** Opening Data shown block **

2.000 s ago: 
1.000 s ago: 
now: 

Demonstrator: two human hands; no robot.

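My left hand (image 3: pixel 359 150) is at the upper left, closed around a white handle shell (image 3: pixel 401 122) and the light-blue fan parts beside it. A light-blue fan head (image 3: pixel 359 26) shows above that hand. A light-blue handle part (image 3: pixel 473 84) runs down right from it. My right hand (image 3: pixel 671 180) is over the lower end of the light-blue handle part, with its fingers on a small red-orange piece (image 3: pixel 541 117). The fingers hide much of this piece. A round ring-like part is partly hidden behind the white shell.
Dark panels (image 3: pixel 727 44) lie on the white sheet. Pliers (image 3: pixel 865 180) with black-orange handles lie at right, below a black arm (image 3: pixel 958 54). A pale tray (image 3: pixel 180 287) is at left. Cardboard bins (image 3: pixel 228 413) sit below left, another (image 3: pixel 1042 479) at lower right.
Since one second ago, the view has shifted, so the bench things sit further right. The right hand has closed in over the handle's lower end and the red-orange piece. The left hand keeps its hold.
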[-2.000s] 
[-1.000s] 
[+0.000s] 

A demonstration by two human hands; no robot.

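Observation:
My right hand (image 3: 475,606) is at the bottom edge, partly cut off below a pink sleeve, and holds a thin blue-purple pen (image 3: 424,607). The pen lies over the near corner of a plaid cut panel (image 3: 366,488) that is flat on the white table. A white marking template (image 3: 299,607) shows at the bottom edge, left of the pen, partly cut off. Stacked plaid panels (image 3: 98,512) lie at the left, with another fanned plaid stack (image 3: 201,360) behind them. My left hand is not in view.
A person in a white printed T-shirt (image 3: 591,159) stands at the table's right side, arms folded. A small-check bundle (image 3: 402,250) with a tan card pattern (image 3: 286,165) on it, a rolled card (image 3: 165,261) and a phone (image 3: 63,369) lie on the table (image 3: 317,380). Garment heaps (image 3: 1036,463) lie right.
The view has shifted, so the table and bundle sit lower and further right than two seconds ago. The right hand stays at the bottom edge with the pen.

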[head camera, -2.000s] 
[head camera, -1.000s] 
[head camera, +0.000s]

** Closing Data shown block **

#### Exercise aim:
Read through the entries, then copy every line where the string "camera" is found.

#### Result of the task:
[head camera, -2.000s] 
[head camera, -1.000s] 
[head camera, +0.000s]

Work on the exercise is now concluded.